* WORK TASK
Leave out the images; return the rest of the data exactly.

* DATA
___

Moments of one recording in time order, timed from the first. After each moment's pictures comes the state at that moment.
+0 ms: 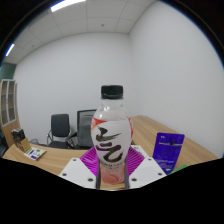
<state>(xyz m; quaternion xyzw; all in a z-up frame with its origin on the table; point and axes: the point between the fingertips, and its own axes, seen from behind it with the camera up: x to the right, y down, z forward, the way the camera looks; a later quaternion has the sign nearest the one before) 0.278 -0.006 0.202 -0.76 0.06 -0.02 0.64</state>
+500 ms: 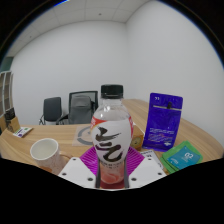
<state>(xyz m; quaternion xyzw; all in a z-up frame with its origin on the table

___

* ANSWER SPACE
Moments of one recording in time order, timed from the first. After each moment's pictures comes the state at that moment.
+0 ms: 
<state>(xyz m; quaternion xyzw; all in a z-up frame with its origin on the table; point and axes: the point between the fingertips, and its own axes, seen from behind it with the camera up: x to the right, y down, z forward, the way the camera looks; a later quaternion has the sign nearest the one before) 0.278 -0.006 0.202 -0.76 0.06 -0.02 0.64</state>
+500 ms: 
<state>(xyz m; quaternion xyzw; all in a z-up frame with its origin on the table

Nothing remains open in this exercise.